Hm. How to tackle this problem...I have talked before about espying a faint resemblance between #Deltarune and #Chesterton, namely The Man Who Was Thursday. And it seems I may be compelled to commit to that intellectual task, now that I have already emitted so much noise about it.

Jeanne is asking me to do it. Chesterton wrote about Jeanne...I haven't read his work yet and Jeanne would like me to rectify that error. Anyway I cannot say "no" to anything Jeanne requests so, well! That's one thing at least that needs to be done. Just as well, because it's about the days of the week—those old enemies of mine.

What do you know, Deltarune also has an implicit division into seven parts, and Chapter One begins on Thursday! I haven't assumed that the chapters would entirely line up with the progress of days, the first two chapters at least line up with successive days.

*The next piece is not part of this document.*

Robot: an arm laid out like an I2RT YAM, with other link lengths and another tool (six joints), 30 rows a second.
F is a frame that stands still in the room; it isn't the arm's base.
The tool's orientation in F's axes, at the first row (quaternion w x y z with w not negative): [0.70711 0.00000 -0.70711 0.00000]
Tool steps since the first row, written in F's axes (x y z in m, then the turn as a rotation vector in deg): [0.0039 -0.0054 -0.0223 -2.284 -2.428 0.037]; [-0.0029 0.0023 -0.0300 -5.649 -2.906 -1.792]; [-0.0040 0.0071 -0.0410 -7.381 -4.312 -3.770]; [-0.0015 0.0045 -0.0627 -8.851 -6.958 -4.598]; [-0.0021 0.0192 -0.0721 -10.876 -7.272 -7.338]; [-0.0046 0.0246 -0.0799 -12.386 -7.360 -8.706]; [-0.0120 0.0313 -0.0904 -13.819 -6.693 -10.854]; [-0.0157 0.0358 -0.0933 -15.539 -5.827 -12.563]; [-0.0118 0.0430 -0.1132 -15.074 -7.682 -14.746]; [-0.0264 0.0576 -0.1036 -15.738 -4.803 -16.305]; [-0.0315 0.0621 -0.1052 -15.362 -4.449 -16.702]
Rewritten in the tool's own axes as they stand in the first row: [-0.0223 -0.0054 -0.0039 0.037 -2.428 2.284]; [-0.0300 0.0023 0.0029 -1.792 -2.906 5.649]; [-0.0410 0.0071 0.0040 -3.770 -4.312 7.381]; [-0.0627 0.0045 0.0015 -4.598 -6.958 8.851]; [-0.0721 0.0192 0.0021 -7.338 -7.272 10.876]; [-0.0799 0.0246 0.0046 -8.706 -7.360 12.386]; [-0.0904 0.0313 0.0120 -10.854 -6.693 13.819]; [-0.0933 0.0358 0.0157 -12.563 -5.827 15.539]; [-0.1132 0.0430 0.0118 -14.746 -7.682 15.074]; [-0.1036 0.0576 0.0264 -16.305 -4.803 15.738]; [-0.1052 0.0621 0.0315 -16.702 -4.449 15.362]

A different seven-fold symmetry pervades the earlier game, #Undertale, in the form of the seven colors mapping to seven virtues.

Why are the Seven Days thematic to The Man Who Was Thursday? My own speculation is that G. K. Chesterton was either subconsciously drawing upon Gnostic motifs, or perhaps was even risking some deliberate reference to them. The Gnostic Christians glimpsed a multi-leveled hierarchy of subsidiary gods ruling over sub-domains divided up among various lines—groups of Archons, seven sub-Lords of sub-Heavens (or 30 or 365 or other suspiciously calendrical numbers) who were thought to be individually addressable, as by ritual magical invocation.

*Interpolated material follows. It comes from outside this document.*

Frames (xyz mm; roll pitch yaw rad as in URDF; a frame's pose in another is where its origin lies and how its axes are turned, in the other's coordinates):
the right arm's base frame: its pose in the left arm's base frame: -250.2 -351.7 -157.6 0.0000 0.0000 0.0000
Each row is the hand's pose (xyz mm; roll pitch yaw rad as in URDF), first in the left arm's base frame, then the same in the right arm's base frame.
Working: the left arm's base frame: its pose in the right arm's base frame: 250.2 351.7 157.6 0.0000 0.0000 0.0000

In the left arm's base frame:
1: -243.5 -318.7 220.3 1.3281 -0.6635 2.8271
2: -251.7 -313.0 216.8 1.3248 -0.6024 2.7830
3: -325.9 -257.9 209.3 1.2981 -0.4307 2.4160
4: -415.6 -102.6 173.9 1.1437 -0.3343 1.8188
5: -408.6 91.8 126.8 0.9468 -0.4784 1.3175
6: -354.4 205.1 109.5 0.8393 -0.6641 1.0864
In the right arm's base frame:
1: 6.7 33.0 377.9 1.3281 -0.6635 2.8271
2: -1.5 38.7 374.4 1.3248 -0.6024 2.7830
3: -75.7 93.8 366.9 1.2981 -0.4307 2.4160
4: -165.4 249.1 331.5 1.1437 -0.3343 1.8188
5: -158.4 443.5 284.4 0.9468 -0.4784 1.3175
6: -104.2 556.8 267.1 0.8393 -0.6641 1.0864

It's as though Gabriel Syme through his conflict with the poetaster of anarchy, Lucian Gregory, breaks through the surface of orderly polite society (kept running smoothly by a single omnicompetent God) and is hurled into the gears and clockwork underlying that illusory surface world. "Breaking the veil", they call it. Both Syme and Gregory are propelled into a world where familiar things and trusted authorities are suddenly and inexplicably in the grip of a murky and terrifyingly powerful man named "Sunday", and his Council of the Days. Seven Archons, perhaps?

Now back to #Deltarune, in which something slightly similar happens. Kris and Susie are brought into sharp conflict, as with Syme and Gregory (Chesterton strongly implies they might otherwise have ended up in a sordid duel with each other, but not for their adventures with the Council of the Days) but rather than coming to blows, they fall into a netherworld ruled by very different laws and rulers. Chapter One features a Dark World divided into four parts, the card suits fulfilling something of the same purpose as the Seven Days—i.e. being an obvious set of balanced parts. Or, at least, they ought to be balanced. They aren't, until Ralsei and the Lightners set things to rights.

One of the most perplexing aspects of The Man Who Was Thursday is that all of the supposed anarchist leaders on the Council except for the leader, Sunday, turn out to be undercover police agents—all of them getting themselves up in ridiculous outfits and spouting revolutionary diatribe and set to spying on each other, merely it seems as an elaborate prank which Sunday pulls on Gregory, to bring him to the point of confessing that his anarchism is far less sincere than his hatred. But it's also a prank pulled (maybe) on the group of men who would be silly enough to imagine that there was a secret intellectual police force with a special brief to go after a secret priesthood of evildoers.

There's nothing much like this in Deltarune (the bits I've seen) but there is at least this point of similarity: great enemies turn out to be far less fearful than they seem.